= Saturnino Ohure =

Saturnino Ohure Hilangi, or Saturnino Lohure (c. 1921 - 22 January 1967) was a Roman Catholic priest and a politician who played an important role in the early movement for secession of South Sudan.

Saturnino Ohure was of Lotuho origin. He was born around 1921 and baptized at Torit, now in Eastern Equatoria state, in 1931.
He studied at the Okaru and Gulu seminaries, and on 21 December 1946 was ordained a priest at Gulu.
He and a companion were the first Lotukos to be ordained to the priesthood.

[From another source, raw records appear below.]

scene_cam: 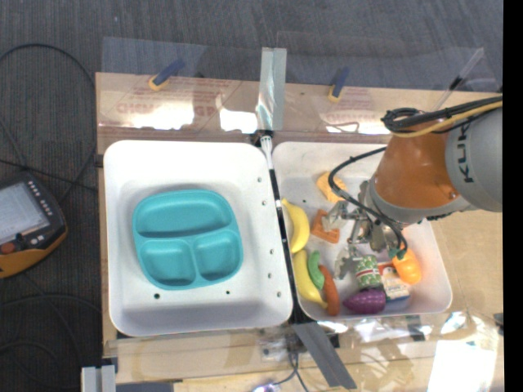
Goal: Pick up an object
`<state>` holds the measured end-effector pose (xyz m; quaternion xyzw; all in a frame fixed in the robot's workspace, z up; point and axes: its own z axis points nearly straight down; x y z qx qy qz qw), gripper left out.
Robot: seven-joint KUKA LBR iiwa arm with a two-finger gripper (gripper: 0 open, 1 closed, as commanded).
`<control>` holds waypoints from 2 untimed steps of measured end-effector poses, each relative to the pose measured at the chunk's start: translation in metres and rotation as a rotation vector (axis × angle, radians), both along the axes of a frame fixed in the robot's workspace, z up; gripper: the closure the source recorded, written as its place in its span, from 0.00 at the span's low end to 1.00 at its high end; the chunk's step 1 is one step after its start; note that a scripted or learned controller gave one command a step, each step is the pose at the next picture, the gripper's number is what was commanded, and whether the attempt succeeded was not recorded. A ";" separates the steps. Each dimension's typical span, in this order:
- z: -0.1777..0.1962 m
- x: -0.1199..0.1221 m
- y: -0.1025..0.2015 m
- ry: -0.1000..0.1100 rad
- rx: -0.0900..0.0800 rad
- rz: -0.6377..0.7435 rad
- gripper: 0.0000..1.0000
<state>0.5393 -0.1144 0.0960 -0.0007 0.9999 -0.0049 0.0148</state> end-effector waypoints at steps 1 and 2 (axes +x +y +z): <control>0.000 0.031 0.015 0.004 0.007 -0.089 0.00; 0.000 0.094 0.015 0.004 0.003 0.026 0.00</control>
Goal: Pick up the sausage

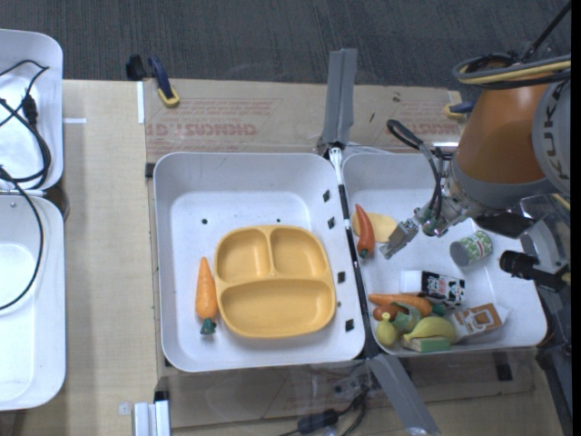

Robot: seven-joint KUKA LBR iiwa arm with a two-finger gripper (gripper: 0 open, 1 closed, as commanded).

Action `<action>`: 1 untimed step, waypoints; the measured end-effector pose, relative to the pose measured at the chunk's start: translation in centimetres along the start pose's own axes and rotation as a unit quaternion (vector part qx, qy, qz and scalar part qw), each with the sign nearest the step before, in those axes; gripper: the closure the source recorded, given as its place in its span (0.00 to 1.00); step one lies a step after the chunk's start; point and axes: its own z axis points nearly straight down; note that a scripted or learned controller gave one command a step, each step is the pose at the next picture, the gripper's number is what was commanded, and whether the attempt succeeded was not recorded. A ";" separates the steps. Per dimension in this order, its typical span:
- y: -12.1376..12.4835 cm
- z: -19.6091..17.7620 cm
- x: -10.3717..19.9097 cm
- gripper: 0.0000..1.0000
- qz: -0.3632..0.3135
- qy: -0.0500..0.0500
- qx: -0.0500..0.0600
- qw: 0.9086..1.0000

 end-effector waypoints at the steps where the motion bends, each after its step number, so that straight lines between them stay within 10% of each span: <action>1: 0.8 0.0 -3.1 0.00 0.005 -0.001 0.000 1.000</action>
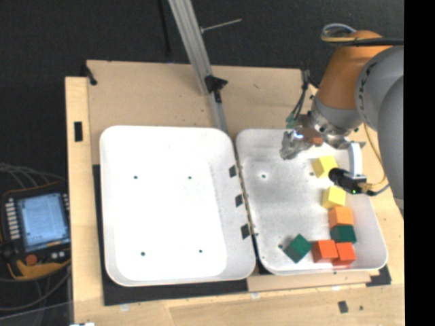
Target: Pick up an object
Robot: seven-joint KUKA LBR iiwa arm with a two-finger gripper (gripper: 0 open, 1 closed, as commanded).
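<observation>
Over the right bin (272, 202), the metallic tool (292, 143) hovers, grip unclear; matte cubes (325, 166) nearby.

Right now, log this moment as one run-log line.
gripper: over right white bin, upper edge | grasp: unclear | foam blocks: yellow, orange, green in bin

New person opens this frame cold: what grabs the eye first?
The grey arm with its orange band comes in from the right, its claw over the upper part of the right bin. Next, the coloured blocks along that bin's right side and lower corner: yellow, orange, green. A teach pendant glows at the far left.
</observation>
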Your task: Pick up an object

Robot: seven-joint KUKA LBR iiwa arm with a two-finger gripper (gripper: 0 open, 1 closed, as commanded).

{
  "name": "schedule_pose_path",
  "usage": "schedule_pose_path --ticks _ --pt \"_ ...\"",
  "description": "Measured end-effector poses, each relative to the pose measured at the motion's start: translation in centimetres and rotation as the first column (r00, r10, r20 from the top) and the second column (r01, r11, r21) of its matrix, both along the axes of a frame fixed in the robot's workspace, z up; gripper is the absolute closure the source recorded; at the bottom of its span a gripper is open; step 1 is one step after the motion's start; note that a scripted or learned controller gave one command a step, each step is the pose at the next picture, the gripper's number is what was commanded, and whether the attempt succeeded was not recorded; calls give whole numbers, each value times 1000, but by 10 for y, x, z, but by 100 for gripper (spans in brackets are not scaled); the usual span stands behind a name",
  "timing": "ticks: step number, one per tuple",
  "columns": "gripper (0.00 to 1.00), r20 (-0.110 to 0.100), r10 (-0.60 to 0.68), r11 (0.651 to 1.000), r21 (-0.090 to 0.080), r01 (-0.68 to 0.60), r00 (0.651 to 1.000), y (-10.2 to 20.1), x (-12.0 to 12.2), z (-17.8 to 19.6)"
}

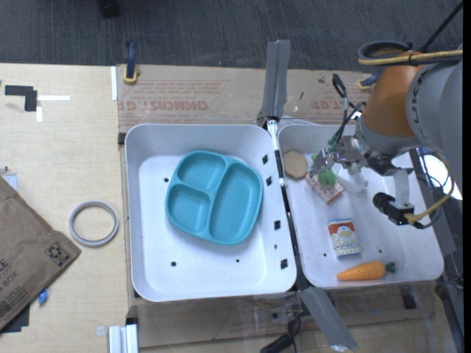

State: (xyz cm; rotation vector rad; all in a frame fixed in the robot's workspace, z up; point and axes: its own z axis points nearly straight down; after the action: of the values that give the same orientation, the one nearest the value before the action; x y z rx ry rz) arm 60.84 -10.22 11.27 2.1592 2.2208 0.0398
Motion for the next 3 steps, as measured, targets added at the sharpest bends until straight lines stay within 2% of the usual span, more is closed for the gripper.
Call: schedule_pose_path --ticks 1,2,3 --pt "0 -7 -42 999 2 42 999 0 5 -1" --pt "0 -19 -135 991 6 135 991 0 15 -4" --pt "0 -20 -112 994 4 112 993 2 20 -4"
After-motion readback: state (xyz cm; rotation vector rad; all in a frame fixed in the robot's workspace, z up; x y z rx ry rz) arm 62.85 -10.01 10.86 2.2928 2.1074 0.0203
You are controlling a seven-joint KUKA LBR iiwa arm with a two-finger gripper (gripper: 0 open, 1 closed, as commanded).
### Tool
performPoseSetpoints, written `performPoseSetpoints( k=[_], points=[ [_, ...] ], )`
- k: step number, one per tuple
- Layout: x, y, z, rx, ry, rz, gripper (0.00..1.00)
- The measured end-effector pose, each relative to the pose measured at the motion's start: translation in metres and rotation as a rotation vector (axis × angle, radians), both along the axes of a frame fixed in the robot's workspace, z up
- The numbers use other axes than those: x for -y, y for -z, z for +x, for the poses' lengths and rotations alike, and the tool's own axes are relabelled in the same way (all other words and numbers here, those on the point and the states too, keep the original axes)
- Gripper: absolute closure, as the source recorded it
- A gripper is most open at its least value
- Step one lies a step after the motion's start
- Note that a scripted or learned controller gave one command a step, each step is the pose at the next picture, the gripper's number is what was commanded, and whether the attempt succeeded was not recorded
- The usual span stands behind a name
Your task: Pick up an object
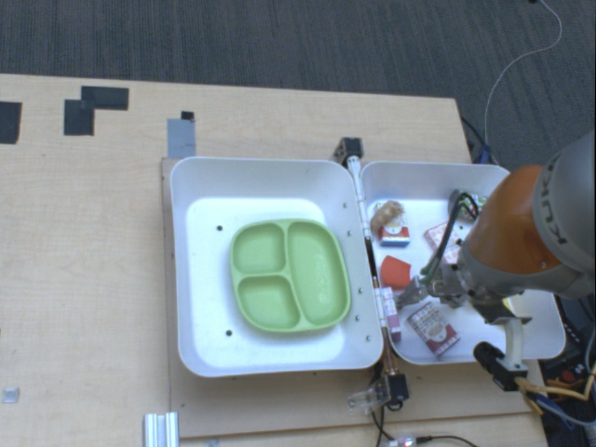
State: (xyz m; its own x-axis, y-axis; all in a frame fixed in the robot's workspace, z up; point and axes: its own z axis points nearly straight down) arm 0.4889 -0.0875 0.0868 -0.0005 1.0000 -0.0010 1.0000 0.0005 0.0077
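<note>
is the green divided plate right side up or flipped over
Right side up: the green divided plate lies flat in the left bin with its three compartments facing up.

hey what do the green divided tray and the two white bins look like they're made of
Green divided tray: likely molded plastic, matte pastel, with smooth rounded compartment walls and a soft sheen.
Left bin and right bin: probably thin glossy white plastic, judging by rounded corners and bright glare on the floors. Coated metal can't be ruled out.

Grey carpet floor [279,26] behind light wood bench [84,268].
</note>
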Motion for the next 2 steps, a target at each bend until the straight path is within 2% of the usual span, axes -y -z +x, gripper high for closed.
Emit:
performPoseSetpoints(
  k=[1, 2],
  points=[
    [-0.0004, -0.0114, 0.0023, 0.006, -0.002, 0.000, 1.00],
    [-0.0004, -0.0113, 0.0022, 0.006, -0.002, 0.000, 0.00]
  ],
)
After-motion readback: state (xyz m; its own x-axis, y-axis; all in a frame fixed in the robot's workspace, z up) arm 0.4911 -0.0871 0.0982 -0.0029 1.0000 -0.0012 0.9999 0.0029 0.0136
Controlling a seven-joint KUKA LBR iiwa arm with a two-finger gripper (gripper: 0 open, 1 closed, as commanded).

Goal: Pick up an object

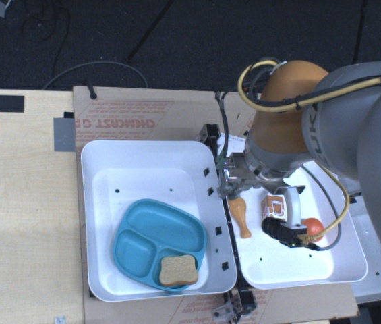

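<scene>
My gripper hangs over the left edge of the right bin, close to the wall between the two bins. Just below it lies a tan and orange drumstick-shaped toy, lengthwise on the bin floor; nothing shows it as held. To its right sits a small white and orange carton, partly under the wrist. A red-orange ball lies further right. The bulky grey and orange arm hides the back of this bin.
The left bin holds a blue divided plate with a slice of bread in its front right compartment. A cardboard sheet lies under both bins. The wooden bench stretches to the left.
</scene>
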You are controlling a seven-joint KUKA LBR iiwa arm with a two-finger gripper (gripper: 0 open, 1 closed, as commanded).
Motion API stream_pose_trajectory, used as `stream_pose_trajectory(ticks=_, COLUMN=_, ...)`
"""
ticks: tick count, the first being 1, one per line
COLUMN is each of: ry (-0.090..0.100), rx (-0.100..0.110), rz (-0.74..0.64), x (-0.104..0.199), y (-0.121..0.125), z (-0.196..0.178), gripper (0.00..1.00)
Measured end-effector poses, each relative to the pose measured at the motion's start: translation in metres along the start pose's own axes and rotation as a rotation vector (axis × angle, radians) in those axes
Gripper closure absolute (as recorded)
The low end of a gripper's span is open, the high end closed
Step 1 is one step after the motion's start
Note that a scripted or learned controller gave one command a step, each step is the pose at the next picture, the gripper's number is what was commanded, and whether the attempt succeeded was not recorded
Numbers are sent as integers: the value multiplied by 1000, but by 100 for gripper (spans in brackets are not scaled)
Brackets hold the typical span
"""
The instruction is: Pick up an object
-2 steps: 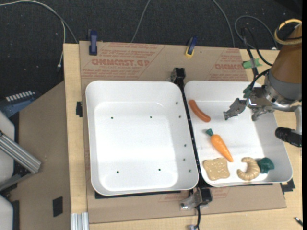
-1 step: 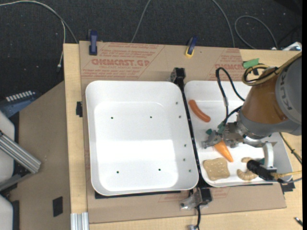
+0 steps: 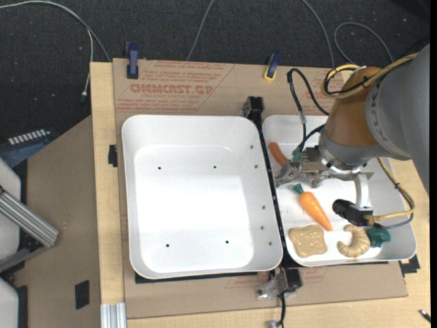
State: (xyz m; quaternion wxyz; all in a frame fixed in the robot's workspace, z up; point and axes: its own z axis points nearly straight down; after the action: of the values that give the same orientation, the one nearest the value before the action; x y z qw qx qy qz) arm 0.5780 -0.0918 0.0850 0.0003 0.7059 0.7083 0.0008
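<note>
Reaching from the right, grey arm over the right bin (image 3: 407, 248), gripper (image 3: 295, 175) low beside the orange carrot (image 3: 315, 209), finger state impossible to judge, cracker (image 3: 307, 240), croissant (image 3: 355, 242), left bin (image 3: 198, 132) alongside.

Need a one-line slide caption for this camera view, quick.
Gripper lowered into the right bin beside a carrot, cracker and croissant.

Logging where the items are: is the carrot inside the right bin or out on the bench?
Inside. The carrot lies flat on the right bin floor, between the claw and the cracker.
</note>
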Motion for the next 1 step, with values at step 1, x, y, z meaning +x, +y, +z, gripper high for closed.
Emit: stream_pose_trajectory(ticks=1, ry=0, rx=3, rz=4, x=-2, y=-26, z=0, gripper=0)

In 1957 Father Saturnino and Ezboni Mondiri Gwanza, founded the Southern Sudan Federal Party (SSFP), which beat the Liberals and won forty seats in the 1958 parliamentary elections, the first after independence in 1956.
Saturnino ran successfully for the Torit constituency, and became a leader of the southerners in the Constituent Assembly.
When the SSFP spoke up in parliament for the north to consider Sudanese federation, as promised, the government arrested Mondiri and the SSFP broke up.
In its place, Father Saturnino formed the Southern Block, with 25 members.

The military government dissolved the assembly in November 1958. In 1961, Saturnino fled to Uganda to avoid arrest.
Saturnino Ohure and Joseph Oduho moved from Uganda to Kinshasa, Zaire, where they were joined by William Deng and founded the Sudan African Closed Districts National Union (SACDNU) in 1962.
Saturnino was killed by a Ugandan soldier near Kitgum on 22 January 1967.
In January 2009 his body was exhumed from its grave in Kitgum and transported to Torit for reburial.